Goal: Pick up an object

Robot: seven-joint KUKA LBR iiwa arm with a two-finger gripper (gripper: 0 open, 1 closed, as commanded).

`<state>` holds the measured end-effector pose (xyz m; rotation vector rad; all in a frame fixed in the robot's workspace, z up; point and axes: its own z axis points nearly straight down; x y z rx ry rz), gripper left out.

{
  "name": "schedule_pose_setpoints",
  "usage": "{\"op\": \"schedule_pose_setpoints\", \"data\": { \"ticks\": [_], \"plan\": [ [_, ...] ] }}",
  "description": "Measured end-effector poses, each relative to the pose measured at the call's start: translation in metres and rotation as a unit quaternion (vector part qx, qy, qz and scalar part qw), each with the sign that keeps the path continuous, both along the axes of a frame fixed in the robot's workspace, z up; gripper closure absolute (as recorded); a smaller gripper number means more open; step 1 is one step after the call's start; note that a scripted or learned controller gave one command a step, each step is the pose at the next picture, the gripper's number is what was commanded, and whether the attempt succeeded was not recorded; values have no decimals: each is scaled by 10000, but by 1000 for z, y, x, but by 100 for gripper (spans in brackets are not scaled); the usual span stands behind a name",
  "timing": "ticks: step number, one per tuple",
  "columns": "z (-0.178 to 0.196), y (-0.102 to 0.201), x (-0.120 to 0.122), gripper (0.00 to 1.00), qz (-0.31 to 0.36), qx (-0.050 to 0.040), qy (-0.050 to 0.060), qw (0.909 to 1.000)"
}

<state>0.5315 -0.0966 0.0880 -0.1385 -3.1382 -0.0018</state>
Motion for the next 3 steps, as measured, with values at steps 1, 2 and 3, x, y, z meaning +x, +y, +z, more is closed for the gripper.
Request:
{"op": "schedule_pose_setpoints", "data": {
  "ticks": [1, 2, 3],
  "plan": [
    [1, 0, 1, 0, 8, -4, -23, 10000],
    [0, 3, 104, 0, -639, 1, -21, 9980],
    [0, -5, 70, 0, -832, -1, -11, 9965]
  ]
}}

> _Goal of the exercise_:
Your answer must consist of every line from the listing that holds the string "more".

> _Problem solution_:
  "description": "Measured end-effector poses, each relative to the pose measured at the call's start: translation in metres and rotation as a unit quaternion (vector part qx, qy, qz and scalar part qw), each with the sign that keeps the path continuous, both along the axes of a frame fixed in the robot's workspace, z up; gripper closure absolute (as recorded); a smaller gripper number means more open; step 1 is one step after the call's start; note that a scripted or learned controller gave one command a step, each step is the pose at the next picture, the gripper's number is what was commanded, and whether the attempt succeeded was not recorded; values have no decimals: each is scaled by 10000, but by 1000 for z, y, x, but by 100 for gripper (spans in brackets are not scaled); the usual span stands behind a name",
Motion for the next 3 steps, as measured, with values at steps 1, 2 and 3, x, y, z meaning +x, +y, +z, more is closed for the gripper.

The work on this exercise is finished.